== Segment start ==
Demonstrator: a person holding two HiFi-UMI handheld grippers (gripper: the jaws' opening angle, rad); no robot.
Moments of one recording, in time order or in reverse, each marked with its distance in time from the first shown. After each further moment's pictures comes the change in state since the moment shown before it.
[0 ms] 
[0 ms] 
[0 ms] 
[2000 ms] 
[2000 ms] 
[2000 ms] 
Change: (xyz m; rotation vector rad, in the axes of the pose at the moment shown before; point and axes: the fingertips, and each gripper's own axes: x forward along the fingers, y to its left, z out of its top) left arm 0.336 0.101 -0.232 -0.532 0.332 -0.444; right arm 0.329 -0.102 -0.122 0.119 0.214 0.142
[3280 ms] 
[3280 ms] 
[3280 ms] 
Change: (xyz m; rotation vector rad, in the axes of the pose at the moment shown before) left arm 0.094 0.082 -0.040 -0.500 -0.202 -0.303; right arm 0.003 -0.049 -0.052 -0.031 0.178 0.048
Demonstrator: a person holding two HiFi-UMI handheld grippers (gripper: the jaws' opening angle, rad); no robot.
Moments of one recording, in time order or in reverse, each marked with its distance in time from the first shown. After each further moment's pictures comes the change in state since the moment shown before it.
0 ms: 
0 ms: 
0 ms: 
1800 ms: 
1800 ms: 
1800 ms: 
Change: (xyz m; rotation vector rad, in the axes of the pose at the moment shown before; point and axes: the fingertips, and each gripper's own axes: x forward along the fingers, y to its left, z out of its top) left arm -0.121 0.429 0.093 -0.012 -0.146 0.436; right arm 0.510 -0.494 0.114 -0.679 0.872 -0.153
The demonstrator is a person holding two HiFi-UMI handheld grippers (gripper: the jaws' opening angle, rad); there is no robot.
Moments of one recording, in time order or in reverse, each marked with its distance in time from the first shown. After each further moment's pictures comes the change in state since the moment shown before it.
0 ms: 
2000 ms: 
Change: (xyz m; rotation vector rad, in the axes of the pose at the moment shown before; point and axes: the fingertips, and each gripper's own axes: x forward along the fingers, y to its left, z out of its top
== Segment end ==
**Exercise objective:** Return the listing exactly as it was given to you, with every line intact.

**Solution for this task:**
Demonstrator: a person holding two HiFi-UMI handheld grippers (gripper: the jaws' opening angle, rad); no robot.
Moments of one recording, in time order or in reverse, each marked with its distance in time from the first shown. After each further moment's pictures comes the change in state since the moment shown before it.
[0 ms] 
[0 ms] 
[0 ms] 
[2000 ms] 
[2000 ms] 
[2000 ms] 
Change: (xyz m; rotation vector rad, in the axes of the pose at the moment shown before; point and axes: the fingertips, and each gripper's own axes: x forward along the fingers, y to its left, z out of its top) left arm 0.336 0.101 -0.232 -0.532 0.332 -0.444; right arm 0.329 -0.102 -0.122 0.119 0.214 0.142
[3280 ms] 
[3280 ms] 
[3280 ms] 
Change: (xyz m; rotation vector rad, in the axes of the pose at the moment shown before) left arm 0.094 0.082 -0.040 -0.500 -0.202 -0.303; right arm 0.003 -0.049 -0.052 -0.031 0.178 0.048
Demonstrator: a person holding two HiFi-UMI handheld grippers (gripper: the jaws' opening angle, rad); no robot.
Moments of one recording, in time order or in reverse, each marked with its distance in time from the first shown. After each further moment's pictures comes the change in state since the moment shown before it.
0 ms: 
0 ms: 
0 ms: 
1800 ms: 
1800 ms: 
1800 ms: 
Change: (xyz m; rotation vector rad, in the axes of the pose at the moment shown before; point and axes: the fingertips, and each gripper's own axes: x forward along the fingers, y to its left, z out of its top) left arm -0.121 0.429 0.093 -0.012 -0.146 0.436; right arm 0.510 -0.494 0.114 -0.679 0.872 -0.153
The demonstrator is a person holding two HiFi-UMI handheld grippers (gripper: the jaws' opening angle, rad); there is no robot.
Moments of one recording, in time order or in reverse, each marked with its distance in time from the first shown. After each further moment's pictures comes the change in state since the moment shown before it.
0 ms: 
2000 ms: 
Change: (xyz m; rotation vector rad, in the axes of the pose at the moment shown before; point and axes: the fingertips, and each gripper's own axes: x forward along the fingers, y to its left, z out of its top

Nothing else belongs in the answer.